A rock is thrown upward with a velocity of 15 meters per second from the top of a 26 meter high cliff ad i misses the cliff on the way back down. when will the rock be 5 meters from the water below?
height = -4.9t^2 + 15t + 26
When the rock is 5 metres above the water,
5 = -4.9t^2 + 15t + 26
4.9t^2 - 15t - 21 = 0
t = (15 ± √636.6)/9.8
= 4.1052 seconds or a negative
After appr 4.1 seconds, the rock is 5 metres above the water.
To solve this problem, we can use the equations of motion to find the time when the rock is 5 meters above the water below.
We know that the initial velocity of the rock when it is thrown upward is 15 meters per second, and the height of the cliff is 26 meters.
First, let's find the time it takes for the rock to reach its maximum height. We can use the equation:
v = u + at
where:
v = final velocity at maximum height (0 m/s because the rock reaches its highest point and then starts falling back down)
u = initial velocity (15 m/s)
a = acceleration due to gravity (-9.8 m/s^2, taking downward direction as negative)
t = time
Rearranging the equation to solve for time (t), we have:
t = (v - u) / a
Substituting the values, we get:
t = (0 - 15) / -9.8
t = 1.53 seconds (approximately)
So, it takes 1.53 seconds for the rock to reach its maximum height.

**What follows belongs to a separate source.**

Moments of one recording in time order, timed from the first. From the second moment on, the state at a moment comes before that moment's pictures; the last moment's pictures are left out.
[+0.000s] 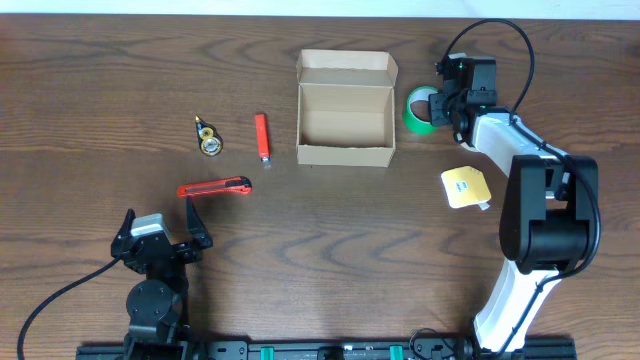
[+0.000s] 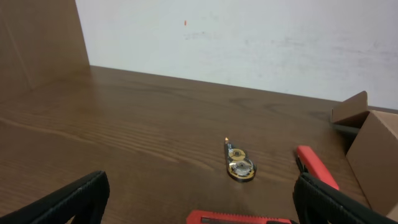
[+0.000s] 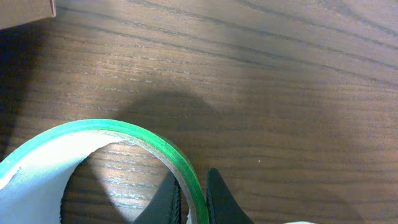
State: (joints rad) left arm -0.13 0.01 0.04 -0.13 -0.32 -0.09; right arm 0.01 2.06 1.30 -0.10 -0.01 -0.13
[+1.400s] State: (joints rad) left arm -0.13 0.01 0.04 -0.13 -0.32 -0.09; right arm 0.46 1.85 1.33 -0.24 0.04 0.22
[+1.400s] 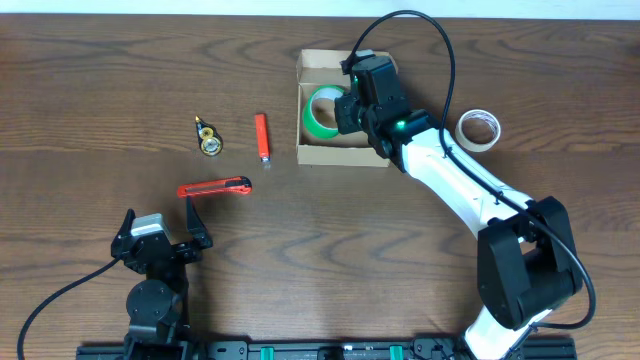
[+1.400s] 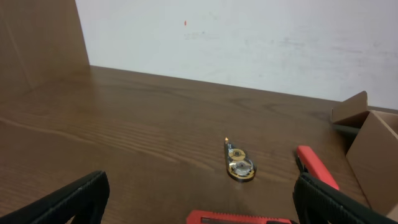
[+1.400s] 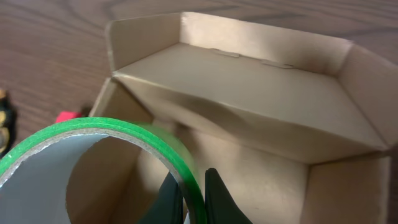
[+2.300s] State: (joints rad) left arm -0.13 0.01 0.04 -0.13 -0.32 -0.09; right arm 0.46 1.81 1.33 -0.23 0.11 0.24
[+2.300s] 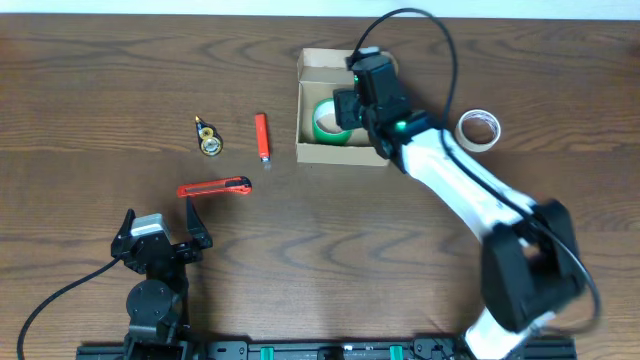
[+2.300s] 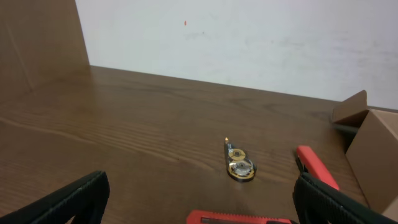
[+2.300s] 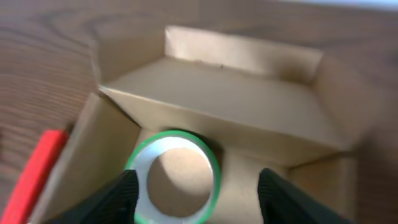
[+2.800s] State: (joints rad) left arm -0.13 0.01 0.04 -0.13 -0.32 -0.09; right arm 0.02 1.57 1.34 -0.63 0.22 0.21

Next, let's determine the total time of flight (time taken for the rock to go up and down). The total time of flight is double the time it took to reach the maximum height.

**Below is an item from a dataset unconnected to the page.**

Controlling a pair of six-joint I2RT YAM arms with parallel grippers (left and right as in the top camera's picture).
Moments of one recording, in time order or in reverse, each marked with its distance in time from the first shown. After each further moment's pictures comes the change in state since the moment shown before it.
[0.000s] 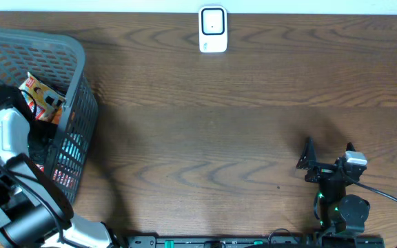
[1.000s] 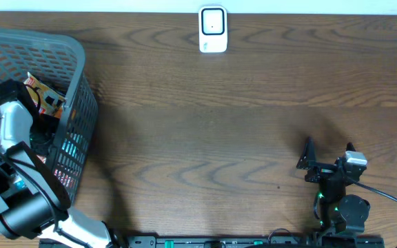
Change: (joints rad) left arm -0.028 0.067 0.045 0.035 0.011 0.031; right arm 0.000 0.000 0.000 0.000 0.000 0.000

Therefore, the total time of flight is 2 * 1.53 = 3.06 seconds.
Now let's find the position of the rock after 3.06 seconds. We can use the equation:
s = ut + (1/2)at^2
where:
s = distance traveled (unknown, 5 meters in this case)

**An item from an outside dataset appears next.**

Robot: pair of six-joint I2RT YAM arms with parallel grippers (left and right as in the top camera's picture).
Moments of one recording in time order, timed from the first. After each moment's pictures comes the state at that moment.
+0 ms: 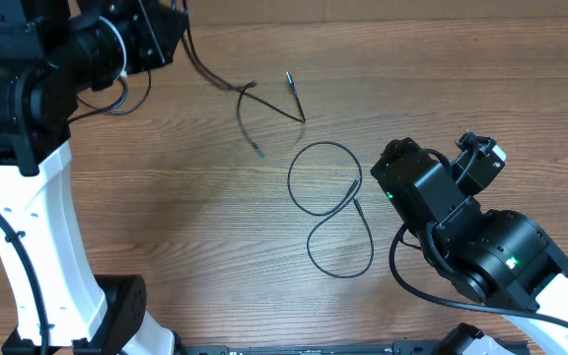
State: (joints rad) left arm -0.04 1.78 2.64 -1.47 0.46 -0.37; right arm 0.72 1.12 1.35 -1.18 0.58 1.32
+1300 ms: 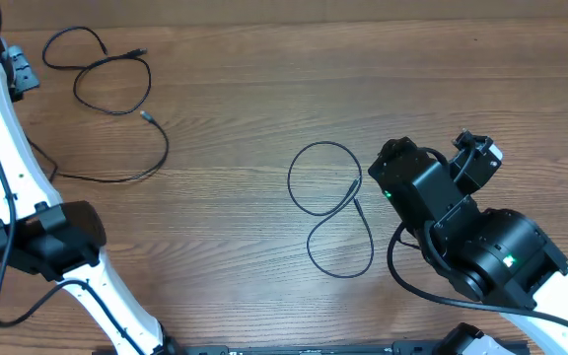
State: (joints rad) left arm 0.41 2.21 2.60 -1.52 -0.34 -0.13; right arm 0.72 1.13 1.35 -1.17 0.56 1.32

u = initial velocity (15 m/s)
t = time (3.06 seconds)
a = acceleration due to gravity (-9.8 m/s^2)
Rearranging the equation to solve for distance (s), we have:
s = ut + (1/2)at^2
Substituting the values, we get:
5 = (15 * 3.06) + (1/2)(-9.8)(3.06^2)
Simplifying the equation, we find:
5 = 45.9 - 45.5
5 = 0.4
This is not possible since 5 is not equal to 0.4. Therefore, the rock does not come 5 meters from the water below.
Hence, the rock will not be 5 meters from the water below at any point during its trajectory.